Repeat only the lines below from the one that contains "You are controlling" through the final line, exactly. Omit pictures.
--
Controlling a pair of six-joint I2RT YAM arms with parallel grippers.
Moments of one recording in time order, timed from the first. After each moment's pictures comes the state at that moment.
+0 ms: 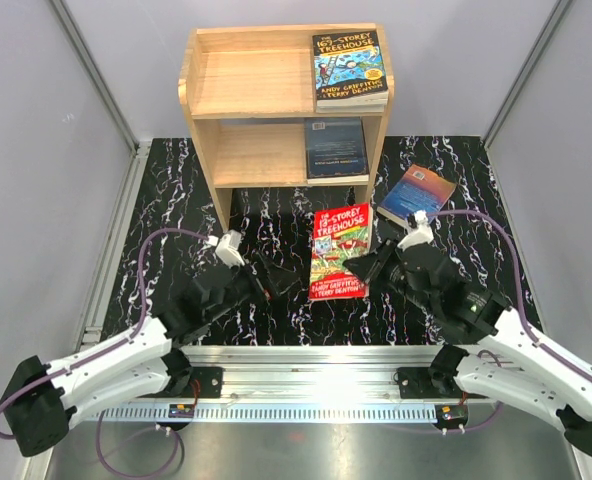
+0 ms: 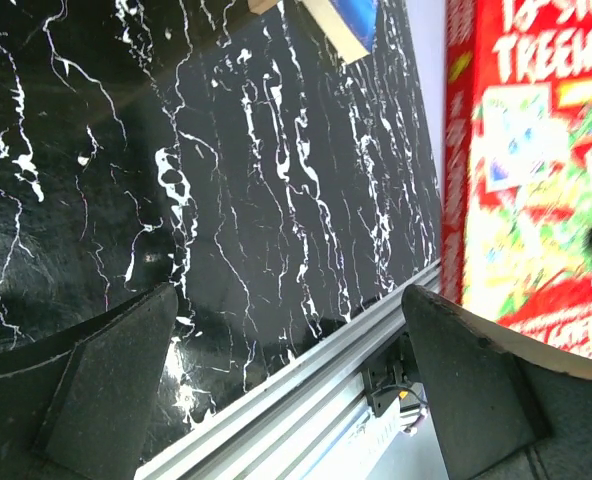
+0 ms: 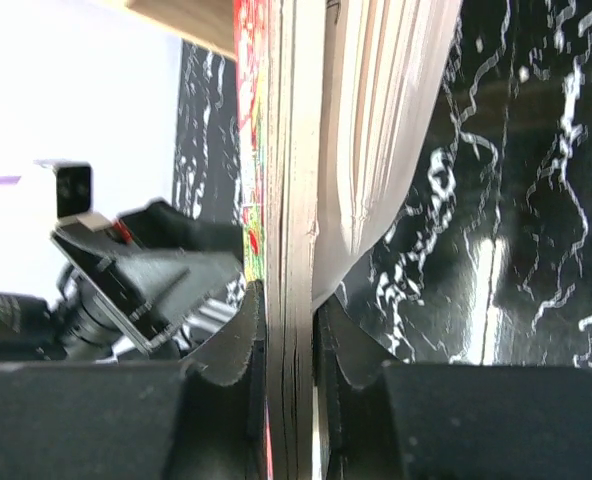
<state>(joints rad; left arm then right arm) -0.84 0.82 0.40 0.09 -0.07 -0.99 0.88 0.75 0.79 -0.46 0.23 1.04</state>
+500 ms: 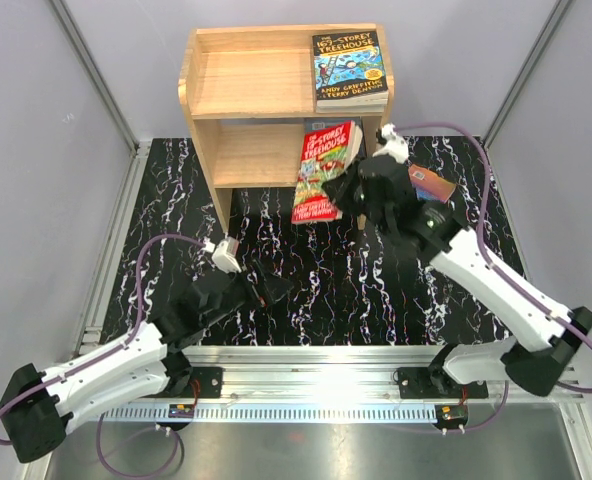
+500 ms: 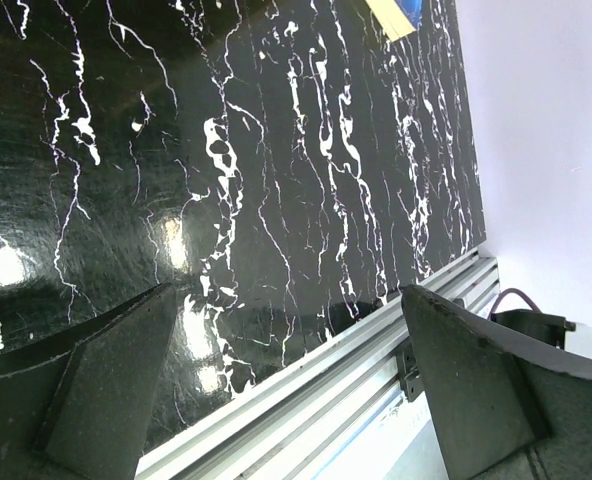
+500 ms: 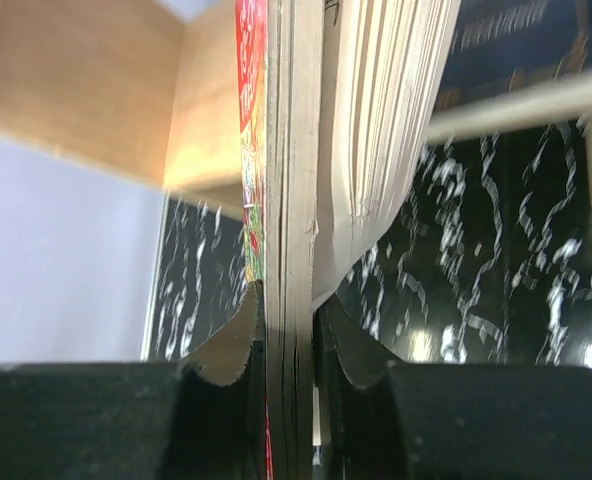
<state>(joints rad) -0.84 0.75 0.36 -0.02 -0.08 -0.97 0.80 1.29 1.45 -0.55 0.38 0.83</state>
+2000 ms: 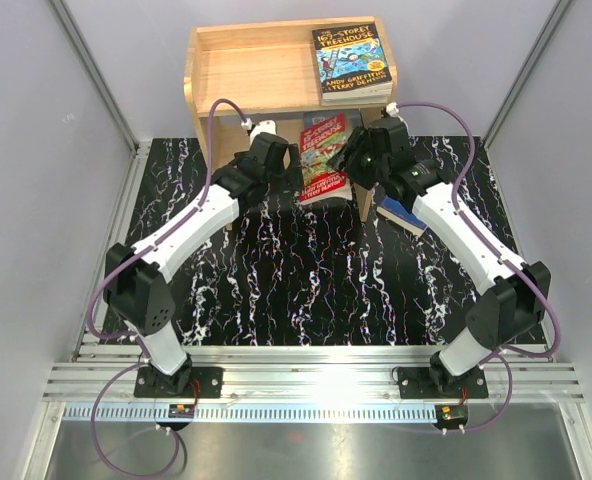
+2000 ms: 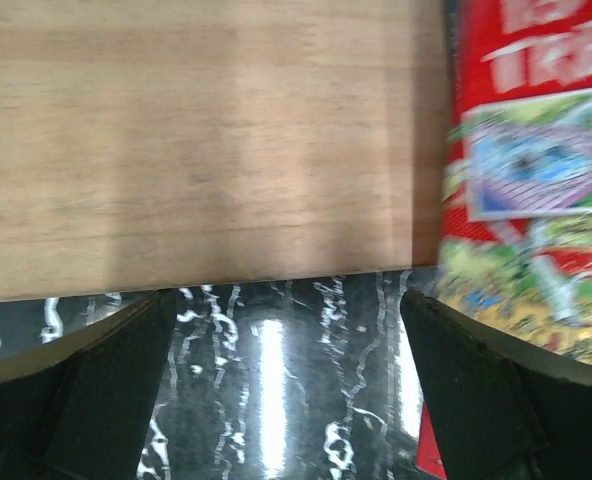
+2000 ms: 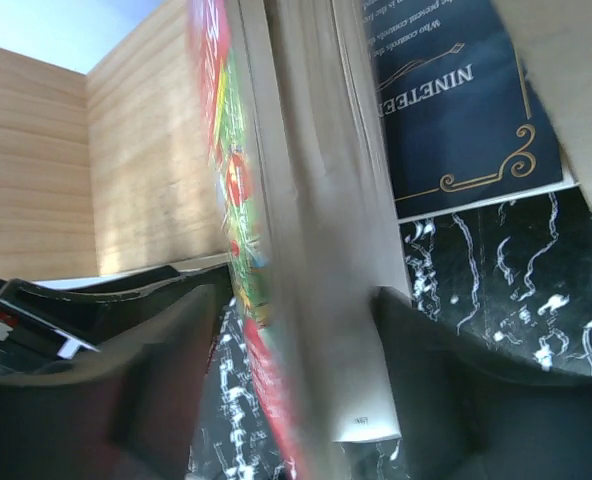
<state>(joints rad) -0.59 1.72 1.60 -0.55 -0.34 -0.54 0.48 1.60 1.58 -0.50 0.05 0.83</state>
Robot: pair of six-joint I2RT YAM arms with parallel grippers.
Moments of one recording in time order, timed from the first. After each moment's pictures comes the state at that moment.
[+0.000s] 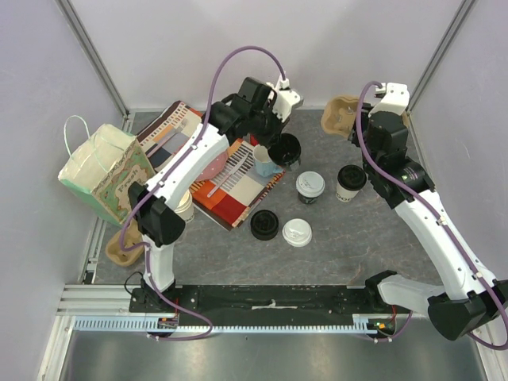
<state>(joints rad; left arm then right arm) -0.66 1.96 2.11 -0.91 0.21 0.25 0.39 1.14 1.30 -0.35 0.56 0.18</state>
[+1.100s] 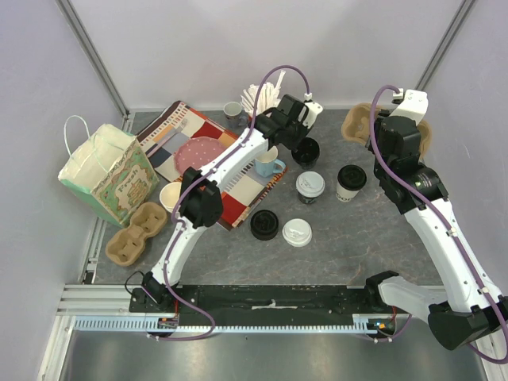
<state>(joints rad) -0.71 2.43 2.43 -0.72 0.05 0.15 0.33 1.08 1.30 -0.49 0.65 0.19</state>
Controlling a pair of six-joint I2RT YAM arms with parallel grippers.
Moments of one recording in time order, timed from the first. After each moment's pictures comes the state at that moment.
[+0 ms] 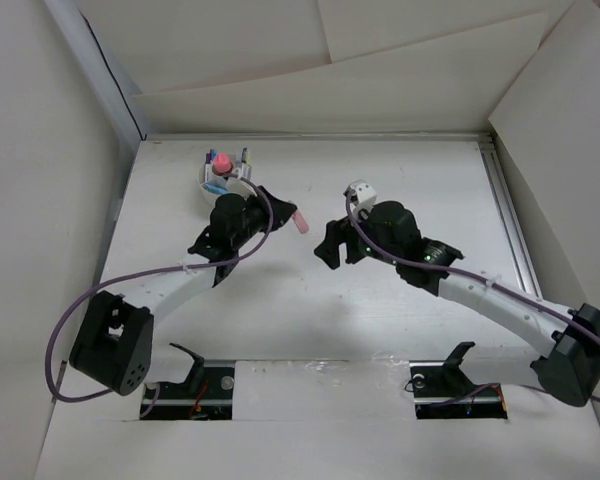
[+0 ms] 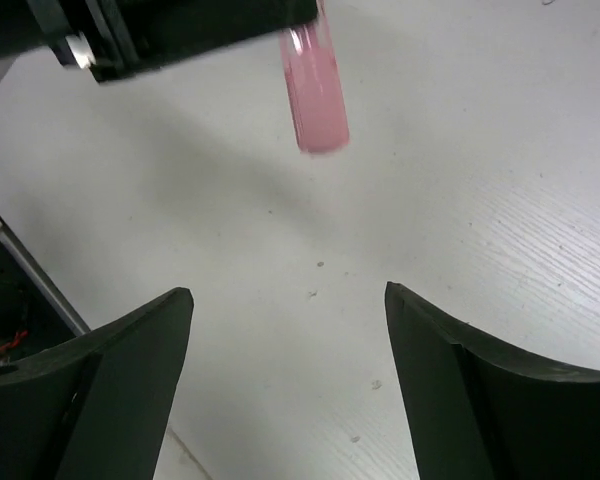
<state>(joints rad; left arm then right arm) -0.48 1.32 0.69 0.41 0.19 -0.82 0.78 1.23 0.96 -0.18 -0.08 0.31</state>
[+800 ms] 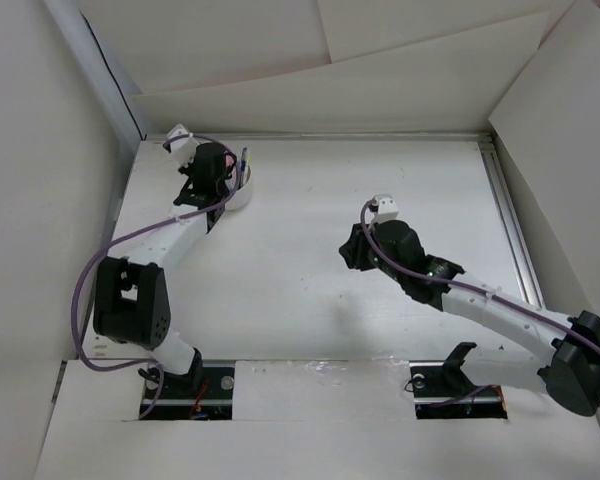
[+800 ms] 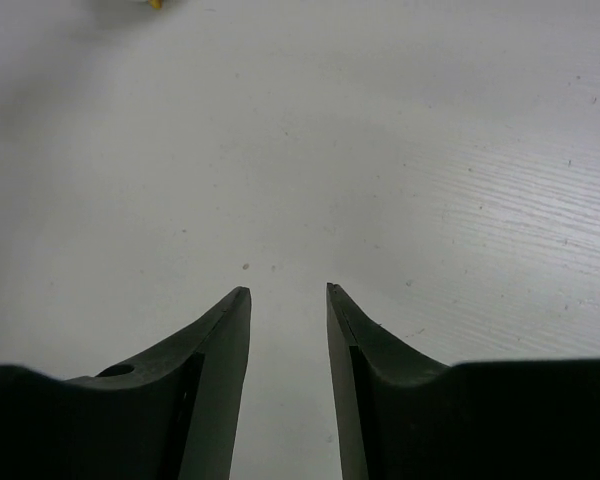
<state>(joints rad) -0.25 1.52 1.10 0.08 -0.58 -0.72 0.78 1.15 0.75 -0.08 0.20 0.49</state>
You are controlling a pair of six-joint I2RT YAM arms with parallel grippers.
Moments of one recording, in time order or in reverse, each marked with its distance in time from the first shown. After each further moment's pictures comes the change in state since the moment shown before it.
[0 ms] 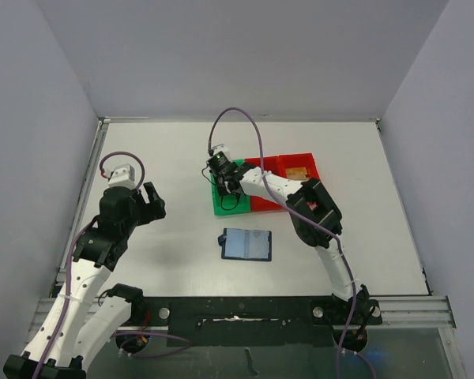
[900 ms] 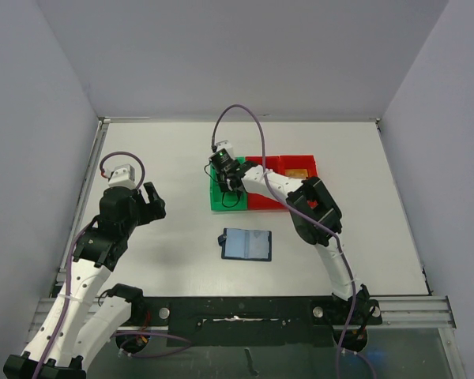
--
Your response:
You are controlling a pair of six-joint I2RT YAM arms with parallel grippers.
Moments of one recording, in time order or in reverse, each marked with its distance in time from the first shown. After each further moment's pictures comes the change in state since the moment shown before it.
[0 ms] 
[900 ms] 

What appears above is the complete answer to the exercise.